The bees’ combination of interdependence at the agenda-setting stage and independence at the stage of evaluation suggests a broadly fruitful approach to institutional design, one that might be built into the decision-making procedures of multi-member judicial bodies or regulatory agencies, executive search committees, the research and development departments of firms, and elsewhere. In general, something like the bees’ procedure may be desirable for any group that (at least with respect to certain issues) has common interests and faces a decisional environment in which the agenda is ill-defined, yet in which collective decisions must be made both quickly and accurately.

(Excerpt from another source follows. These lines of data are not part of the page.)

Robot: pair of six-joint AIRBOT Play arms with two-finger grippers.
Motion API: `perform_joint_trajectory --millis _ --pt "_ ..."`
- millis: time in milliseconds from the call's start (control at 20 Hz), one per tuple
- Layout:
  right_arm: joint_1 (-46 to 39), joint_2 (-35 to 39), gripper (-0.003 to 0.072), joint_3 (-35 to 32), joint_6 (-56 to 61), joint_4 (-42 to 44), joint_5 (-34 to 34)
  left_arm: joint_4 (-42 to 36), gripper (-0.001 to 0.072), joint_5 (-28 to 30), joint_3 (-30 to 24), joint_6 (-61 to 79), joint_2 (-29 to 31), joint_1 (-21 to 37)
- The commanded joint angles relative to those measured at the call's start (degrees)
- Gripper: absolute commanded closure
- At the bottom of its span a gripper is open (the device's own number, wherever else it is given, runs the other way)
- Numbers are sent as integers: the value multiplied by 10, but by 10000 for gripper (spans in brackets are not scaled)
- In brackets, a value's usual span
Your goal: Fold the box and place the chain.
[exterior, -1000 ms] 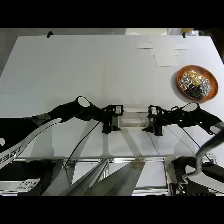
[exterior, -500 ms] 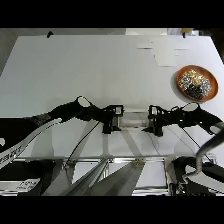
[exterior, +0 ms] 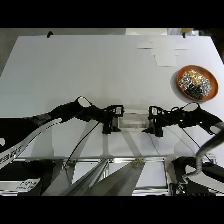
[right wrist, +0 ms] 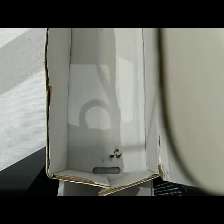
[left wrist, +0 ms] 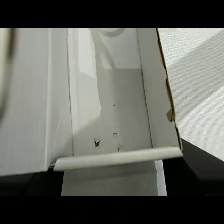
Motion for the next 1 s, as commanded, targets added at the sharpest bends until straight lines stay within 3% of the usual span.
perform_joint_trajectory --millis 0,50,100,150,250,400,700,950 --pt "1 0 346 0 0 2 1 -1 575 3 0 0 0 0" --pt "1 0 297 0 1 6 1 -1 575 3 0 0 0 0" --pt "1 0 163 0 2 11 0 -1 575 3 0 0 0 0" --pt "1 1 79 0 3 19 0 -1 575 3 0 0 0 0" --pt "0 6 15 0 7 22 0 -1 575 3 0 0 0 0" --pt "0 37 17 0 83 -6 -16 -1 575 3 0 0 0 0" --pt "-24 107 48 0 232 -156 -25 -1 575 1 0 0 0 0" --pt "-57 173 53 0 284 -165 -2 -1 575 -1 0 0 0 0"
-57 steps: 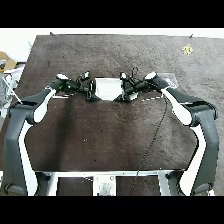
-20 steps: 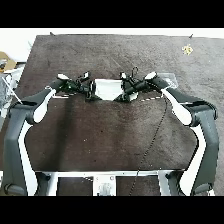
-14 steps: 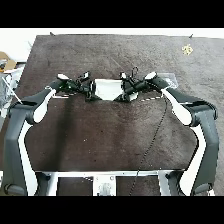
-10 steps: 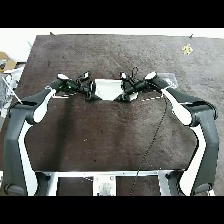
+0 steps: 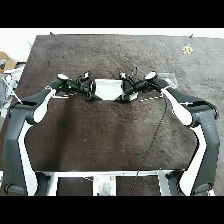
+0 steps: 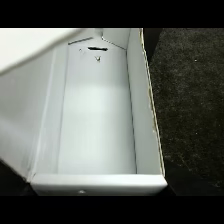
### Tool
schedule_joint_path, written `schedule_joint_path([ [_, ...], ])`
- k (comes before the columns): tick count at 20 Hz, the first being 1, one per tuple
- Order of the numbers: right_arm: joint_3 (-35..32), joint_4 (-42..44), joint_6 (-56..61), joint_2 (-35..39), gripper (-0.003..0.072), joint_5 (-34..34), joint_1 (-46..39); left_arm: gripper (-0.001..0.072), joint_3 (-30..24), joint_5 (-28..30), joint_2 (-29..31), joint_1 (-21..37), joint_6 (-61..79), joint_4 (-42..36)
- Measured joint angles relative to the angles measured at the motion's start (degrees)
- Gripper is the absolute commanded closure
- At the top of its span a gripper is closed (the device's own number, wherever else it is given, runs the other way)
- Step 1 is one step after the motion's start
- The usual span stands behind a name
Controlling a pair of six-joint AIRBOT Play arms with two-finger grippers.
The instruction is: Fold the box and place the chain.
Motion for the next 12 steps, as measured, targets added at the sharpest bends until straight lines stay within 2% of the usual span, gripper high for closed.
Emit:
schedule_joint_path([
  [12, 0.00, -16.28, 11.23, 6.80, 0.0008, 0.09, -0.22, 0.0425, 0.00, -0.02, 0.00, 0.00, -0.09, 0.02],
])
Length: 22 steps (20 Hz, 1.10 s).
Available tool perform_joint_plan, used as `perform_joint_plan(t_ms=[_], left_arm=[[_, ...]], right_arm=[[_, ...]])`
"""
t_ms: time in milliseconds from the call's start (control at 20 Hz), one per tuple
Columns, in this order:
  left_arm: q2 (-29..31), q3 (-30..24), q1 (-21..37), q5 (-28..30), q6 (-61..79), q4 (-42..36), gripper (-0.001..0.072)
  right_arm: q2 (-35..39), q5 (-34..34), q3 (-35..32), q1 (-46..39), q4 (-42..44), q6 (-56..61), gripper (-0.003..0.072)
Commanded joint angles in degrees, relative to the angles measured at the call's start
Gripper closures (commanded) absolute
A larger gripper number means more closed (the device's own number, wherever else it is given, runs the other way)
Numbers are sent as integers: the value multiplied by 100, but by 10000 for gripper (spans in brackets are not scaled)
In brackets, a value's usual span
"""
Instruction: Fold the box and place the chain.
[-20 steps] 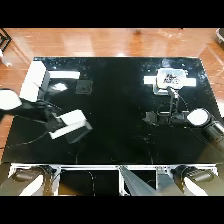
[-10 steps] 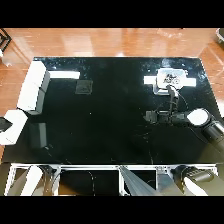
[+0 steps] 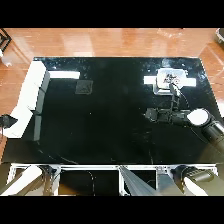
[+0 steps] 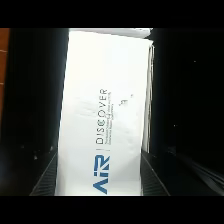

In many cases, to be sure, human groups do not have bedrock common interests or preferences. Instead they have genuine conflicts of interest or incompatiblities of aims and values that go all the way down. Yet in such cases heterogeneous groups tend to fissure into more homogeneous subgroups, or to drive out dissenters; over time, self-sorting tends to produce human swarms with common preferences, implying that conflict will tend to occur across rather than within groups. At any rate, neither Seeley nor anyone else suggests that the bees’ optimizing procedures hold lessons for all cases of collective decisionmaking in human societies, only that in important cases there are useful lessons to be drawn. The fertility and the range of the possible applications shows that Seeley’s work—extended over years and summarized clearly and engagingly here—is a model of biological research that builds bridges to the social sciences, and to the practical arts of institutional design for humans.
Adrian Vermeule is John H. Watson Professor of Law, Harvard Law School.